There is nothing magical about where your State allocates its Medicaid money.  Tomorrow States could turn the FY 2009 upside down and spend 66.2% in the community instead of in nursing homes – IF States wanted to do so. 

Congress and CMS has given States enormous flexibility during the past five years but most States have not taken advantage of the options.

Why has the change been so slow?  State legislatures and Governors seem to be very beholden to the nursing home industry, which definitely knows how to play the political process much better than elderly and disabled advocates.

Until the political pressure from the people with disabilities – regardless of age- increases, the nursing home industry will prevail.  Let’s look at how your State did in FY 2009 with its Medicaid Long-Term Care expenditures for older and younger Americans with Disabilities:

Some States have consistently done very poorly and have been consistently below the national average.  Some States conversely been consistently above the national average.  Some States seem ripe for class action Olmstead litigation.

What sanctions are CMS and OCR planning for those States that have both lengthy waiting lists for community-based services and spend disproportionately on nursing homes?

In the listing below, the first number is the percentage spent on nursing home services.  The second number is the percentage spent on community-based services.

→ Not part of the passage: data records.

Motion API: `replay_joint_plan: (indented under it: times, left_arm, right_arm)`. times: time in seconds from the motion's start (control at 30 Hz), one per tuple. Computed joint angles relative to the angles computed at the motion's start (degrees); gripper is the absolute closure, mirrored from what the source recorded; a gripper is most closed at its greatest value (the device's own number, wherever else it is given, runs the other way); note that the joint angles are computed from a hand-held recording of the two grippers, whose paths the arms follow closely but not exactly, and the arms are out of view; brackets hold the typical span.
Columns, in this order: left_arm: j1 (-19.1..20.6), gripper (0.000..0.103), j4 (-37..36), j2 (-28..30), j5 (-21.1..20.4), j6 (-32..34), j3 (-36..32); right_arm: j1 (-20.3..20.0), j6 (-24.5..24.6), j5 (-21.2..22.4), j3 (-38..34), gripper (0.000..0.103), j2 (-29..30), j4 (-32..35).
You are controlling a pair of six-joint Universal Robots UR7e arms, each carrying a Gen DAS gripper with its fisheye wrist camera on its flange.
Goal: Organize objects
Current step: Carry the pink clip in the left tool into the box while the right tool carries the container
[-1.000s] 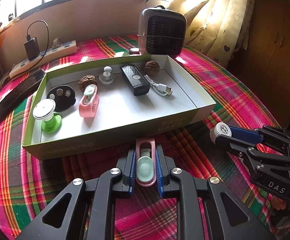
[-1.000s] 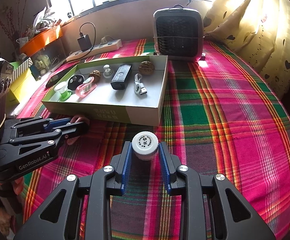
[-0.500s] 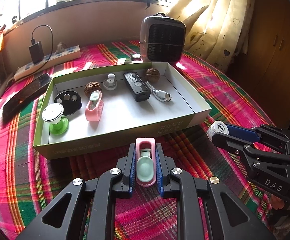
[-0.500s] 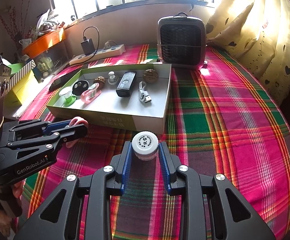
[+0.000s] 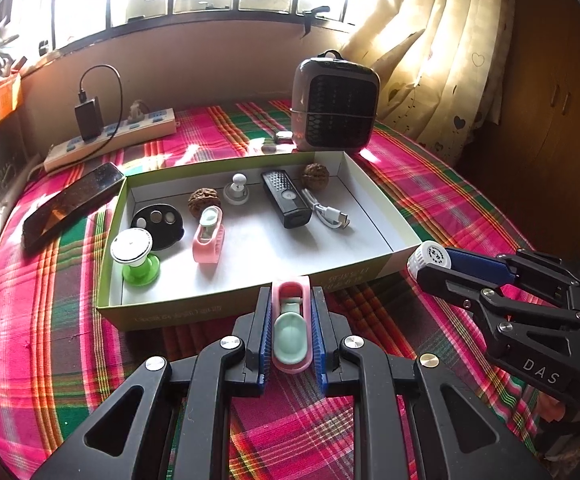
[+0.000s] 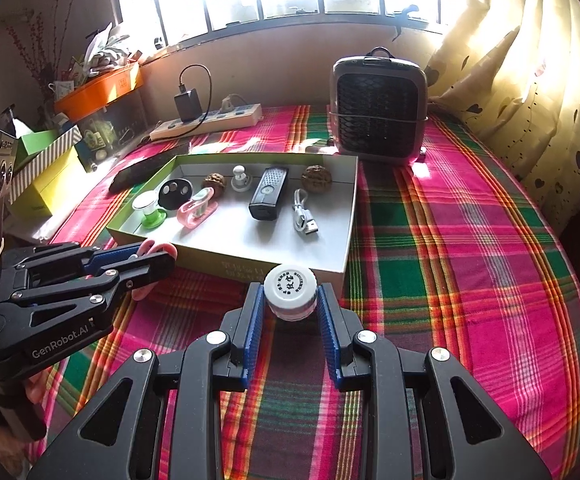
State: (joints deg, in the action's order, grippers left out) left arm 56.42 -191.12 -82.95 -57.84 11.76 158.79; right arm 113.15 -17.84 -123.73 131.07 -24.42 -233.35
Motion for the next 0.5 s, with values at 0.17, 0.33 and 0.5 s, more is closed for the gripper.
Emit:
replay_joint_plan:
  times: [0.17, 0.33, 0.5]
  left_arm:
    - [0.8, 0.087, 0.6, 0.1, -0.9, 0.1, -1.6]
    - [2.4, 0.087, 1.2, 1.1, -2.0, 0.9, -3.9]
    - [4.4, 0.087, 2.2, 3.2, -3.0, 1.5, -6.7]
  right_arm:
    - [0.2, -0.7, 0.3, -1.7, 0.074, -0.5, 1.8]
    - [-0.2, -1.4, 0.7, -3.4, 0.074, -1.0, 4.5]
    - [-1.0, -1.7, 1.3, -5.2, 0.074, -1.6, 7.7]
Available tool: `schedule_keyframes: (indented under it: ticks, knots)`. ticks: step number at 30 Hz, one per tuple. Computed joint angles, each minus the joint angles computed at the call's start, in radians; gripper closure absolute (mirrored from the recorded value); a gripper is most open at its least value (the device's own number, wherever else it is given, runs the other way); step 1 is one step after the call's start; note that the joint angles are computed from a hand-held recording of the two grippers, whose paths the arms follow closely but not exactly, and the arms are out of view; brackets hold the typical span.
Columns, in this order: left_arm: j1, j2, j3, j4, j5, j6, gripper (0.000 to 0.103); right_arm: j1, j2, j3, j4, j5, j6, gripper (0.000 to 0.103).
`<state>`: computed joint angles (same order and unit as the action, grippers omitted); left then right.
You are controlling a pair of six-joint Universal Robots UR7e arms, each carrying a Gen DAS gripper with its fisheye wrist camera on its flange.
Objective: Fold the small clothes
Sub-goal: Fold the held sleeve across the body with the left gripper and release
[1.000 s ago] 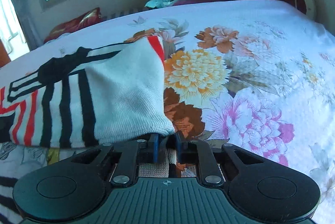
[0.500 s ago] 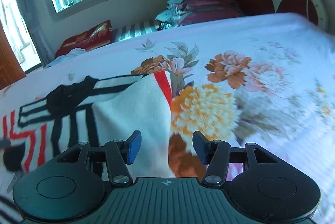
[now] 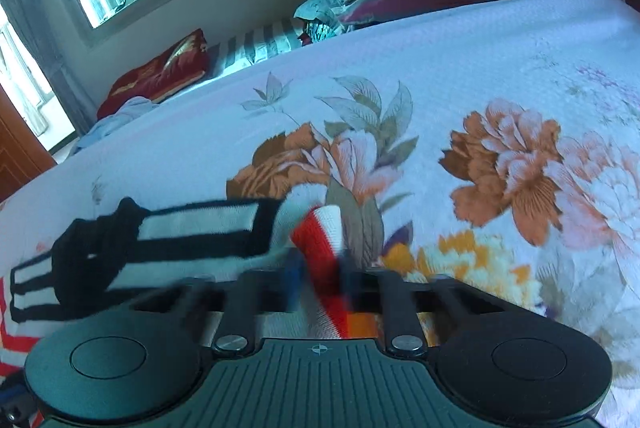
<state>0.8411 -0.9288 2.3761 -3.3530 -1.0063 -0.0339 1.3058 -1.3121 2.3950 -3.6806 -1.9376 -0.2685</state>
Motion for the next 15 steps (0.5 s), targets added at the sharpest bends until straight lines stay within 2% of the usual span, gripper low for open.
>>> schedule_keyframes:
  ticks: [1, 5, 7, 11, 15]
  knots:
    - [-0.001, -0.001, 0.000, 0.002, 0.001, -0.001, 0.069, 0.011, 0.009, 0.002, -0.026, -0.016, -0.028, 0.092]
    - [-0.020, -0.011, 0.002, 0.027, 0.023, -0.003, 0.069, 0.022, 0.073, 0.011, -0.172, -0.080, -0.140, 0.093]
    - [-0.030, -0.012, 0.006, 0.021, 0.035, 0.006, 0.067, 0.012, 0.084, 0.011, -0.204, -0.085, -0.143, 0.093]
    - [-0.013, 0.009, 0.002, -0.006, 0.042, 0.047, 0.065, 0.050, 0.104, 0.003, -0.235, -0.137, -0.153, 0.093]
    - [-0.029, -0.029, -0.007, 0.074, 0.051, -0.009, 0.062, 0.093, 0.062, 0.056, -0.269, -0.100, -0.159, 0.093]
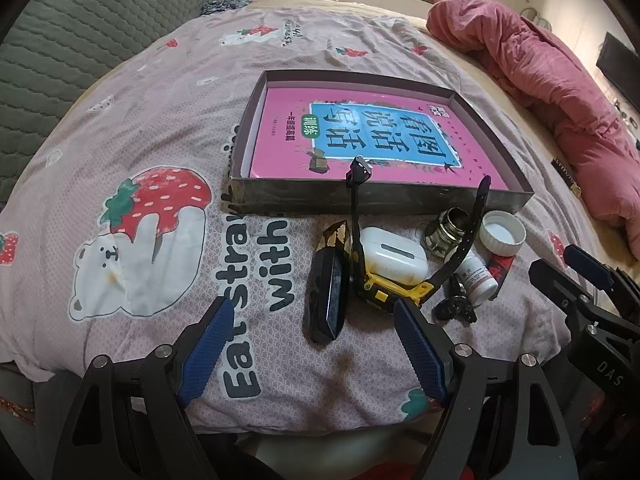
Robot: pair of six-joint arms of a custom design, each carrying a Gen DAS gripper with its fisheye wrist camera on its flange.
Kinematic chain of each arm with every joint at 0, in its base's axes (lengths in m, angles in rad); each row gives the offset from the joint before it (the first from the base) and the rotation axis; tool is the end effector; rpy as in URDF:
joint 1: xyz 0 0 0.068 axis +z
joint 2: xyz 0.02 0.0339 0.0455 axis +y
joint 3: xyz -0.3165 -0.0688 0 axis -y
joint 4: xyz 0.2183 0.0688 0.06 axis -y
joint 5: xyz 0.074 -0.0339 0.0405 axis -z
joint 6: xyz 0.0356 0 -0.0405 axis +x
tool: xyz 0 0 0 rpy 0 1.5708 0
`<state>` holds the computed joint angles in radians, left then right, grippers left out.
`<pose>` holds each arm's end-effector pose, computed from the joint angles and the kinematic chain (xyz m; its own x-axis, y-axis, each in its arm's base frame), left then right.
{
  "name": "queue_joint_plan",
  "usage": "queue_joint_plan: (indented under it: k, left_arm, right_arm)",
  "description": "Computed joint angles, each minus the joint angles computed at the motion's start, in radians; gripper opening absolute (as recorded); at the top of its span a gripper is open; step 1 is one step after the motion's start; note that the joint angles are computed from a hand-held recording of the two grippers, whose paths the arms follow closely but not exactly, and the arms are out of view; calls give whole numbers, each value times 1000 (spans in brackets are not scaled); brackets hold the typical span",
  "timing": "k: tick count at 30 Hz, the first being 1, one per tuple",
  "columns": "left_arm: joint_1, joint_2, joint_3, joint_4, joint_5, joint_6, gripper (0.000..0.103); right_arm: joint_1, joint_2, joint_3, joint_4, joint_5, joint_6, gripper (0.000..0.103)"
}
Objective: Organize rigid objects
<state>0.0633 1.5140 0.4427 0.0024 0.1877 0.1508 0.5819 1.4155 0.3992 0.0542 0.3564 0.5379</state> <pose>0.2117 0.0068 0.1711 -0.8609 0.0933 -0.5002 0.1586 0.9833 -0.0895 0.1726 0.0987 0.1841 -0.7671 0.0701 -0.6377 0.0519 0.9975 0.0471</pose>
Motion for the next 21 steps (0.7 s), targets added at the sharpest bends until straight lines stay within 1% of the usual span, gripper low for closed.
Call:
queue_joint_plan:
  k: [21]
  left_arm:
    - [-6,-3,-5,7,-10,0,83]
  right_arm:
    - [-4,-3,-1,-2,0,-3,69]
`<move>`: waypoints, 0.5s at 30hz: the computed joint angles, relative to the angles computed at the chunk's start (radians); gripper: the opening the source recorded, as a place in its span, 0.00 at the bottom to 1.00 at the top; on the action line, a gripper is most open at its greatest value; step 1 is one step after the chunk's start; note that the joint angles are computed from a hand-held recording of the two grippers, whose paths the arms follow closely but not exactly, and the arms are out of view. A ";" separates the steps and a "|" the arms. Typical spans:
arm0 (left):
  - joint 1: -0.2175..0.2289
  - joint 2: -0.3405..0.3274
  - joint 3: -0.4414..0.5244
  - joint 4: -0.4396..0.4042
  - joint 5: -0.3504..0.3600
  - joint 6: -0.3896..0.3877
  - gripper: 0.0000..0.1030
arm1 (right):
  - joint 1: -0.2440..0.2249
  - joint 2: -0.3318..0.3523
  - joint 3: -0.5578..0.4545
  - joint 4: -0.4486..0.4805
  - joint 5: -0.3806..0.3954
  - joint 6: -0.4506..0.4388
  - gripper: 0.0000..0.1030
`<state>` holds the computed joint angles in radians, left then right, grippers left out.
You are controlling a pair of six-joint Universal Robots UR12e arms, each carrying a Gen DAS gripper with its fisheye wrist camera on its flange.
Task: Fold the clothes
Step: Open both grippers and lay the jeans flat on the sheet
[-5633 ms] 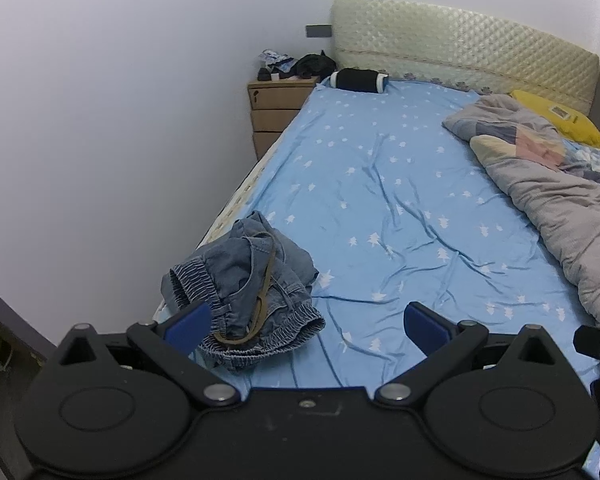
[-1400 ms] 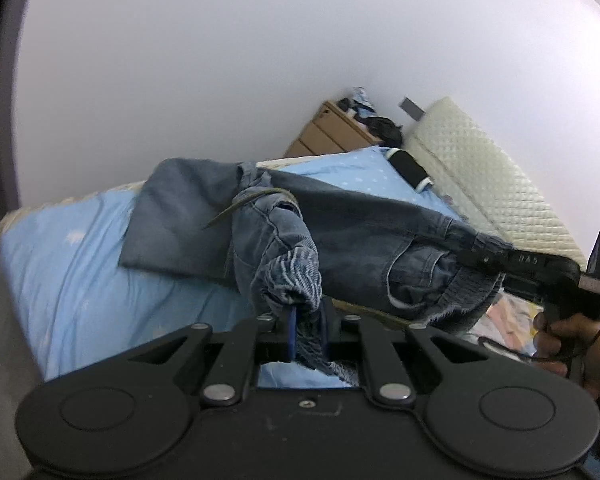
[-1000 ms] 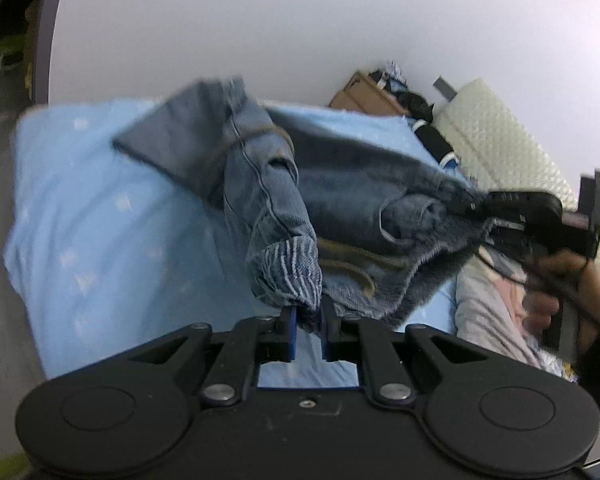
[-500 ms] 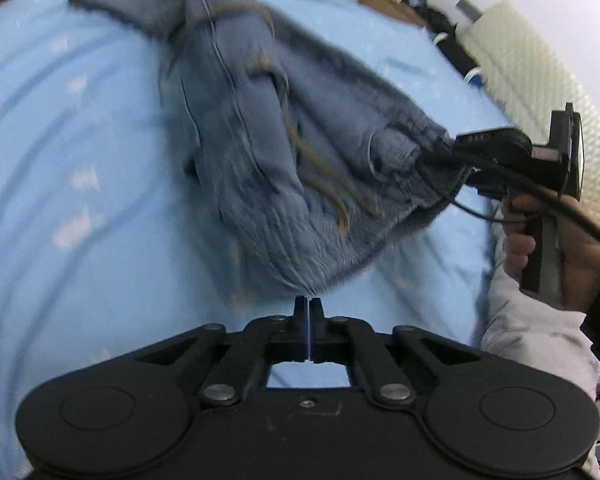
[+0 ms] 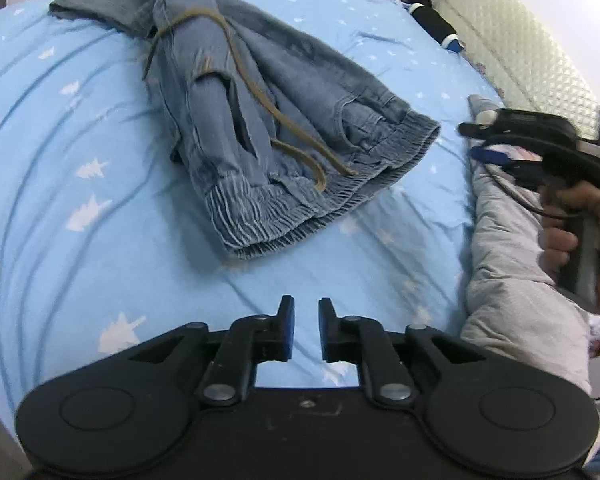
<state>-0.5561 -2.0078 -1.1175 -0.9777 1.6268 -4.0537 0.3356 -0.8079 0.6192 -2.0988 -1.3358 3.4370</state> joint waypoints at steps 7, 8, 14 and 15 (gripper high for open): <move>0.021 0.021 0.061 -0.072 0.041 0.002 0.34 | 0.031 -0.136 0.117 -0.085 -0.009 0.043 0.37; 0.027 0.026 0.064 -0.076 0.044 0.008 0.35 | 0.038 -0.149 0.127 -0.089 -0.011 0.048 0.37; 0.066 0.056 0.072 -0.087 0.059 0.087 0.37 | 0.103 -0.201 0.176 -0.108 -0.087 0.070 0.37; 0.074 0.061 0.071 -0.086 0.057 0.104 0.37 | 0.114 -0.205 0.179 -0.106 -0.103 0.082 0.37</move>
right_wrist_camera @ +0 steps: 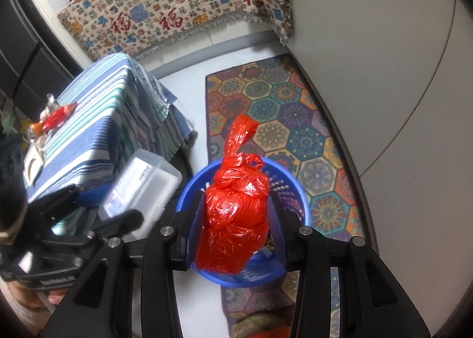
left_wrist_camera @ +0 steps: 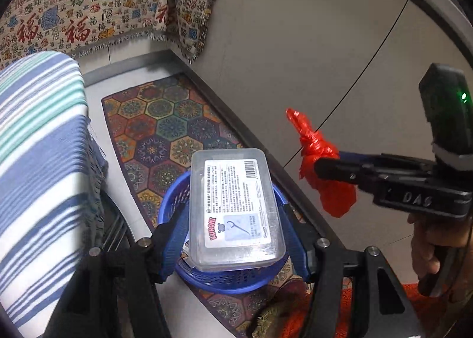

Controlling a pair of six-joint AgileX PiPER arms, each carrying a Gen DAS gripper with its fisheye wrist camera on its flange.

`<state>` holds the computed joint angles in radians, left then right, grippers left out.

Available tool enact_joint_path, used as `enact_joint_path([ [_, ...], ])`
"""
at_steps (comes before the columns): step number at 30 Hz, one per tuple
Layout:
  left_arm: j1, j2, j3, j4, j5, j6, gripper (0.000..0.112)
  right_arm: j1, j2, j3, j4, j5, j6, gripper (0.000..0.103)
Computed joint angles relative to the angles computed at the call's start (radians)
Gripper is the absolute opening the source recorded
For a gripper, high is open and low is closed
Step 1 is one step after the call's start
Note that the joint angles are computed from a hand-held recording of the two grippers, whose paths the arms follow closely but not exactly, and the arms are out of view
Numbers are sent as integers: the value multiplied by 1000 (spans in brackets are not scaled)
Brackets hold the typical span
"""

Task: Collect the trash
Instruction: 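Open both tools to drop the box and bag into the wastebasket, then move both tools back over the table toward the remaining trash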

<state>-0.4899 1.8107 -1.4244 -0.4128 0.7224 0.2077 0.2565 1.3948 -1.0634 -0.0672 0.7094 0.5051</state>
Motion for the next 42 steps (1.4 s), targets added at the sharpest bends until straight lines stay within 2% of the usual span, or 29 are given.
enact_joint_path([
  [8, -27, 60, -19, 10, -38, 17, 63, -54, 16, -1, 74, -49, -61, 46],
  [9, -28, 69, -24, 9, -43, 21, 63, -58, 18, -2, 83, -55, -67, 48],
  [12, -26, 97, -39, -15, -55, 32, 76, -68, 12, 7, 88, -83, -55, 70],
  [17, -21, 93, -38, -18, -65, 22, 76, -79, -19, 20, 66, -105, -15, 73],
  [21, -9, 10, 26, 9, -85, 16, 76, -59, -29, 12, -2, -102, 44, 83],
  [24, 21, -96, 111, 25, -92, 33, 76, 9, -20, -17, -170, -61, 185, 98],
  [26, 58, -181, 182, 20, -90, 67, 76, 59, -7, -36, -284, -24, 275, 99],
  [30, 150, -371, 332, 52, -65, 92, 76, 199, 33, -92, -514, 79, 418, 99],
  [34, 331, -539, 453, 54, -10, 158, 76, 352, 97, -172, -646, 144, 490, 99],
  [37, 486, -614, 504, 78, 19, 210, 76, 441, 159, -248, -680, 155, 517, 99],
  [40, 671, -635, 521, 22, 56, 356, 76, 522, 244, -347, -650, 131, 525, 100],
  [42, 795, -615, 513, -22, 81, 459, 76, 575, 341, -463, -595, 128, 473, 100],
])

National …………………66.2% ………… 33.8%

Alabama ………………….85.1%  …………14.9%  

Alaska …………………. 44.3% ………….55.7%

Arizona ………………… 78.6%…………..21.4% *

Arkansas………………… 71.0 …………..29.0

California………………. 44.9 …………..55.1*

Colorado………………… 56.4……………43.6

Connecticut……………….75.7……………24.3

Delaware………………….87.5……………12.5

D. C……………………..54.4……………45.6

Florida…………………..79.5……………20.5

Georgia…………………..74.0……………26.0

Hawaii……………………80.8……………19.2*                    

Idaho…………………….56.7……………43.3

Illinois………………….80.2 …………..19.8

Indiana…………………..83.8 …………..16.2

Iowa……………………..70.4 …………..29.6

Kansas……………………60.6……………39.4

Kentucky………………….80.7 …………..19.3

Louisiana…………………67.5……………32.5

Maine…………………….75.5 …………..24.5

Maryland………………… 85.1……………14.9

Massachusetts…………..64.1……………35.9*

Michigan………………….78.5……………21.5

Minnesota…………………42.5……………57.5*

Mississippi……………….84.2……………15.8

Missouri………………….66.3 …………..33.7

Montana…………………..66.1……………33.9

Nebraska………………….75.1……………24.9

Nevada……………………65.9 …………..34.1

New Hampshire……………..82.3……………17.7

New Jersey………………..78.8……………21.2

New Mexico………………..31.2……………68.8

New York …………………61.9……………38.1*

North Carolina…………….57.2……………42.8

North Dakota…………….. 89.8……………10.2

Ohio……………………..75.9 …………..24.1

Oklahoma………………… 67.6……………32.4

Oregon………………….. 43.8……………56.2

Pennsylvania…………….. 82.1……………17.9

Rhode Island…………….. 95.6…………….4.4*

South Carolina…………… 72.1……………27.9

South Dakota…………….. 86.0……………14.0

Tennessee……………….. 91.1…………….8.9*

Texas…………………….55.5……………44.5*

Utah……………………..80.4……………19.6

Vermont…………………..67.5……………32.5*  

Virginia………………….64.9……………35.1

Washington ……………….38.0 …………..62.0

West Virginia……………. 74.5……………25.5

Wisconsin ………………. 74.0 …………. 26.0*

Wyoming ………………….76.6……………23.4

* Data may not include certain LTC expenditures with managed care or 115 waiver data not available.